BEGIN Records for this exercise
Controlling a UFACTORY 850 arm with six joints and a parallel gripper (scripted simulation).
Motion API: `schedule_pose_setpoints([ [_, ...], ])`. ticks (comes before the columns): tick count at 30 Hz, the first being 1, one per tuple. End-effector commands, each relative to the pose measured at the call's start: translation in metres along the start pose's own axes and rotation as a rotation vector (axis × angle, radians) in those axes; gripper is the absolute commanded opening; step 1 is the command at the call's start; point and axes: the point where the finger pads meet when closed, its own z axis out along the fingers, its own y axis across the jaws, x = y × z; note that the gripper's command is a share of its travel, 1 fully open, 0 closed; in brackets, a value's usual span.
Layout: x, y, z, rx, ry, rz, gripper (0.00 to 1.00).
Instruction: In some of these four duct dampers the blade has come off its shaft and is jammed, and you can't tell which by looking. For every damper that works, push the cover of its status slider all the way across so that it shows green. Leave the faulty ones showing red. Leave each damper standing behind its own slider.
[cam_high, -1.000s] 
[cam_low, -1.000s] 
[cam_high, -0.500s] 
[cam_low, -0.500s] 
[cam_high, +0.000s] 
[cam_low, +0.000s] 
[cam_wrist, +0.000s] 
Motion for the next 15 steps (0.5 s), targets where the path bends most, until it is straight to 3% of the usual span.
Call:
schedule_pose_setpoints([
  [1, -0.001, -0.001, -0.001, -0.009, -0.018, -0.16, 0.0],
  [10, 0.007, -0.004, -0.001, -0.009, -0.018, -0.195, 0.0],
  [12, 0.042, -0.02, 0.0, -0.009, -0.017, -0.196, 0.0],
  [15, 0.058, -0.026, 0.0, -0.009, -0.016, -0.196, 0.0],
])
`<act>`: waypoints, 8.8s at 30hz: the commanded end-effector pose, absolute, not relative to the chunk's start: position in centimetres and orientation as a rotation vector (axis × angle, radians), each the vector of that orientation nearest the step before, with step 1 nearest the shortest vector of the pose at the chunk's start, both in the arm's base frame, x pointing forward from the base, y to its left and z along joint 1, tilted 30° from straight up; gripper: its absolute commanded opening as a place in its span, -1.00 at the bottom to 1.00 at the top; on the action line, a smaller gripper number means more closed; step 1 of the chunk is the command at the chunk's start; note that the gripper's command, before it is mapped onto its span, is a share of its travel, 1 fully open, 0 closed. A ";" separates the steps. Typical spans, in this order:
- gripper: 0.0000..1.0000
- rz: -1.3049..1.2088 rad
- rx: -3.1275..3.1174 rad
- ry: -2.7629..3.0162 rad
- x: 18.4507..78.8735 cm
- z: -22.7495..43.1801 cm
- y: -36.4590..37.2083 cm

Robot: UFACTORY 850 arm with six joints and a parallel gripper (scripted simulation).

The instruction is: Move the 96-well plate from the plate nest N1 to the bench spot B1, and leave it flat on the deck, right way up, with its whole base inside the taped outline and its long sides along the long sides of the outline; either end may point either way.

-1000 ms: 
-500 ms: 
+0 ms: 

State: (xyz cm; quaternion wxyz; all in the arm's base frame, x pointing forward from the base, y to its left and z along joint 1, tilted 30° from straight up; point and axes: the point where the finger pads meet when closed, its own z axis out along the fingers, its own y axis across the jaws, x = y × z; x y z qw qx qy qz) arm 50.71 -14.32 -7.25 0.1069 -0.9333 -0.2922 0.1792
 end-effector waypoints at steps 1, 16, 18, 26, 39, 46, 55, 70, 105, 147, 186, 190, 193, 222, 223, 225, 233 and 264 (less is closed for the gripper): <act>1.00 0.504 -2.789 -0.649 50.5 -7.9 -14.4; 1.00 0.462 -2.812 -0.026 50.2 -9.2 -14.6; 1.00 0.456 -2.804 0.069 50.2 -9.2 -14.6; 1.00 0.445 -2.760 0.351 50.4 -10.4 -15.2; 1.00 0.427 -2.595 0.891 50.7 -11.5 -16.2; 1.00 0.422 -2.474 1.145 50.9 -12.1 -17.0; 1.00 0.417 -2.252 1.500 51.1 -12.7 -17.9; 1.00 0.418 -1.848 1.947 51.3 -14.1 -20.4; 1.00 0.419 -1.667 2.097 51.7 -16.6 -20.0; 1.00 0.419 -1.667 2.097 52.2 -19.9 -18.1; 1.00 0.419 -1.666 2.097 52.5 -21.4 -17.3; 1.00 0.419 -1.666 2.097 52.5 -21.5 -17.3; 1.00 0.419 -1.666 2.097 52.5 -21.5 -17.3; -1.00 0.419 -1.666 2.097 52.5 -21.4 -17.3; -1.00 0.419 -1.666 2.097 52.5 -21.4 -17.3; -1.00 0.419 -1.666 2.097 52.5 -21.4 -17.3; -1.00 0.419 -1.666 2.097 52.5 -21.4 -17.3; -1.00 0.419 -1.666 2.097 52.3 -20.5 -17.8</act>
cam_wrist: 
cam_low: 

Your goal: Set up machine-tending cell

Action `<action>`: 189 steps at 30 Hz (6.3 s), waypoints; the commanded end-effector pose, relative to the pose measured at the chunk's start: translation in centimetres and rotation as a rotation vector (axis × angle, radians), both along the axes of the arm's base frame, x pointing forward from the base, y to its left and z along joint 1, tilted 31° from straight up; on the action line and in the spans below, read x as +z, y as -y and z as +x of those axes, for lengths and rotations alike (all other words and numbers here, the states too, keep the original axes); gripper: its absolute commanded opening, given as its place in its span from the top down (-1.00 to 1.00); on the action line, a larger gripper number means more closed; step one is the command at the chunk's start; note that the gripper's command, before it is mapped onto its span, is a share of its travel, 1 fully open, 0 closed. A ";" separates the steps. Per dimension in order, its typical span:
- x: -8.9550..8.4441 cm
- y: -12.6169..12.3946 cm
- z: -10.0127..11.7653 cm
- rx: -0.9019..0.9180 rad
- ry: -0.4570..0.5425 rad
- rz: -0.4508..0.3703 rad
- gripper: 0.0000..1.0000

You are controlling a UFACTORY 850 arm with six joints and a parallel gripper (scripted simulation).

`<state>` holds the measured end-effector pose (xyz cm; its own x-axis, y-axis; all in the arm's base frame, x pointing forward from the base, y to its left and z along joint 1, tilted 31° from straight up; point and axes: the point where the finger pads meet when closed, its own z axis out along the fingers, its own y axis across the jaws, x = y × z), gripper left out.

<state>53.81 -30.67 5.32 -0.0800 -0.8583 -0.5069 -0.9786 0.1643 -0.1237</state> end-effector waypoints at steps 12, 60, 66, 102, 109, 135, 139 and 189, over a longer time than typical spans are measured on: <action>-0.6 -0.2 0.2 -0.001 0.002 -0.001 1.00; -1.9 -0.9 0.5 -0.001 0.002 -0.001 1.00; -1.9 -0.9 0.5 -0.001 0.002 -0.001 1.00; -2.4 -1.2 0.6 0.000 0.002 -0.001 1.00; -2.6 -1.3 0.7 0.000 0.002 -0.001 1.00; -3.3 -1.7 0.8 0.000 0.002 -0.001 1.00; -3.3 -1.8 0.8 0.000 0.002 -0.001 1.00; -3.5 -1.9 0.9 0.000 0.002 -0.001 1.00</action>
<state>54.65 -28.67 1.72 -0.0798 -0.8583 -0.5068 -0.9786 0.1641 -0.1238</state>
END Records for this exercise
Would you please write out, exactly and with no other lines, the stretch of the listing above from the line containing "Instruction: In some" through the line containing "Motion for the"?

▶ [Response to the exercise]
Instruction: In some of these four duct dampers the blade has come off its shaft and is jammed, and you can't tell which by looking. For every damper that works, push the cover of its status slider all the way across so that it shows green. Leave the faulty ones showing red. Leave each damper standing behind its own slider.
[cam_high, -1.000s] 
[cam_low, -1.000s] 
[cam_high, -0.500s] 
[cam_low, -0.500s] 
[cam_high, +0.000s] 
[cam_low, +0.000s] 
[cam_wrist, +0.000s] 
Motion for the next 15 steps (0.5 s), targets where the path bends most, until it is straight to 3% of the usual span.

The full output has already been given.